Outlining how power over America’s farmland has increasingly has been taken over by huge corporations as family farmers suffer, Sen. Elizabeth Warren on Wednesday unveiled her latest 2020 policy proposal aimed at “leveling the playing field” for working Americans.
The Masschusetts Democrat’s agricultural plan targets mergers like those of Bayer-Monsanto and Dow-DuPont, which she says allow corporations to “crush competition and seize control over key markets,” and aims to give family farms more control over their business.
“Bad decisions in Washington have consistently favored the interests of multinational corporations and big business lobbyists over the interests of family farmers.” —Sen. Elizabeth Warren (D-Mass.)The Democratic presidential hopeful released her plan exclusively to the Des Moines Register before publishing a Medium post on Wednesday detailing the proposal. The plan was introduced ahead of her latest trip to Iowa to meet with farmers and discuss rural issues at a forum with other candidates.
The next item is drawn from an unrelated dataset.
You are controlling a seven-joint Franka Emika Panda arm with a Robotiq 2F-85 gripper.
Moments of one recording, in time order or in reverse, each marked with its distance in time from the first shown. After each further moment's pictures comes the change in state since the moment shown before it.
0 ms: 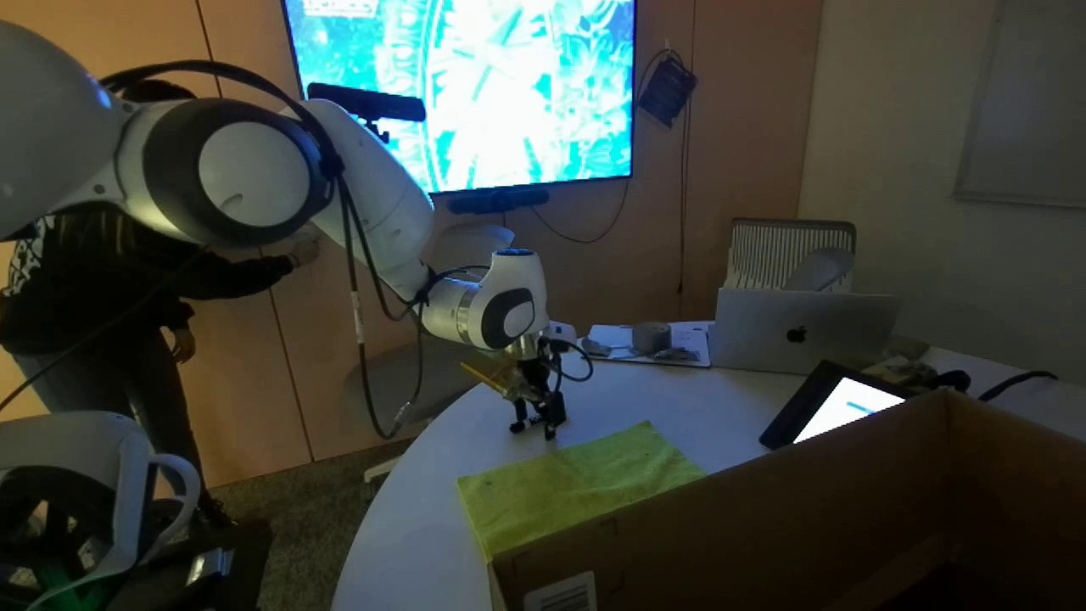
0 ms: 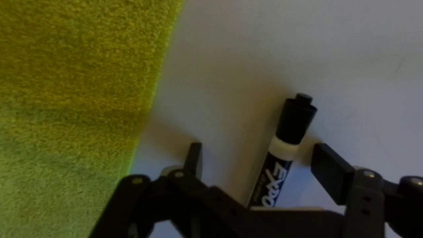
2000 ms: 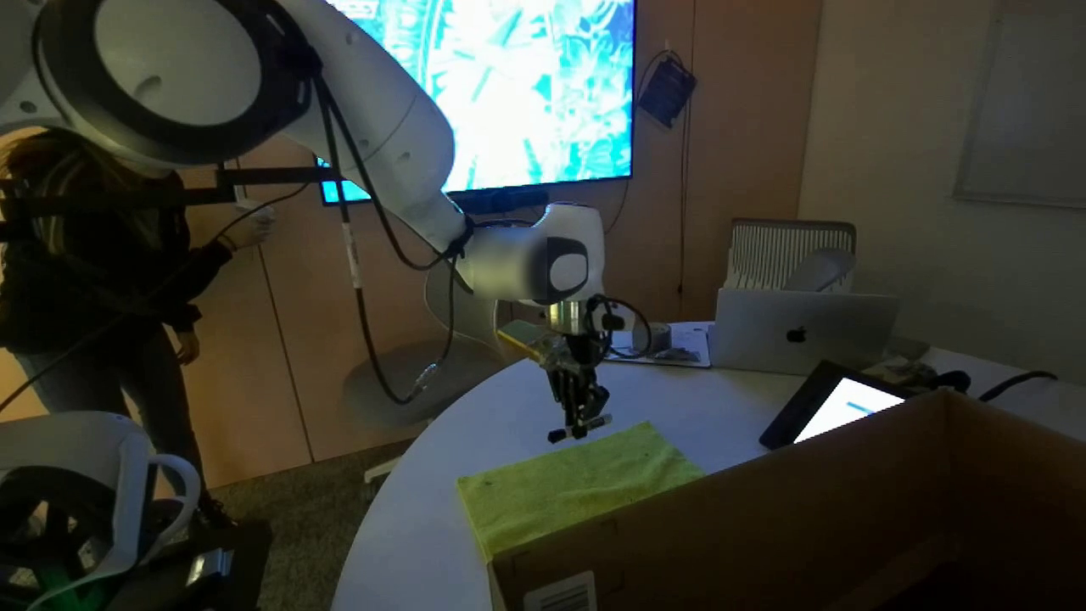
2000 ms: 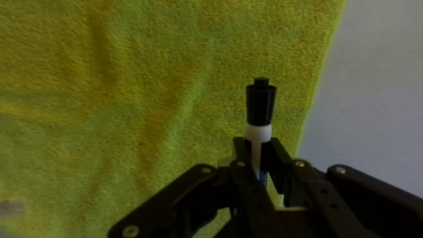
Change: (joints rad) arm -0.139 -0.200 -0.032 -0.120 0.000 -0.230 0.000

“Iowa feels this very directly,” Warren told the Register in a recent interview.
Thanks to monopolies, she added, “The number of purchasers of soybeans or hogs has shrunk dramatically. The number of seed providers has shrunk dramatically, and the diversity of the seeds has shrunk. Concentration in those industries has put a real squeeze on small- and medium-sized farms in Iowa.”
As Warren explained in her Medium post, her plan would reverse the $66 billion Bayer-Monsanto merger which was approved by regulators last year and gave a single conglomerate control more than a third of the world’s seed market, and work to ensure that such mergers don’t continue:
While agricultural giants are major drivers of Iowa’s economy, their practices and consolidation of power have left family-run farms behind. Over the past four decades, more than 32,000 farms have shut down across the state, according to the U.S. Agriculture Census.
In addition to appointing federal regulators to oversee agricultural mergers and reverse those that are unfair to working Americans, Warren plans to give farmers more control over their business by ending contract farming, which becomes expensive for farmers contracted by companies like Tyson and Perdue, and enacting a national right-to-repair law which would allow farmers to repair their equipment locally or on their own instead of being required to use a large dealership.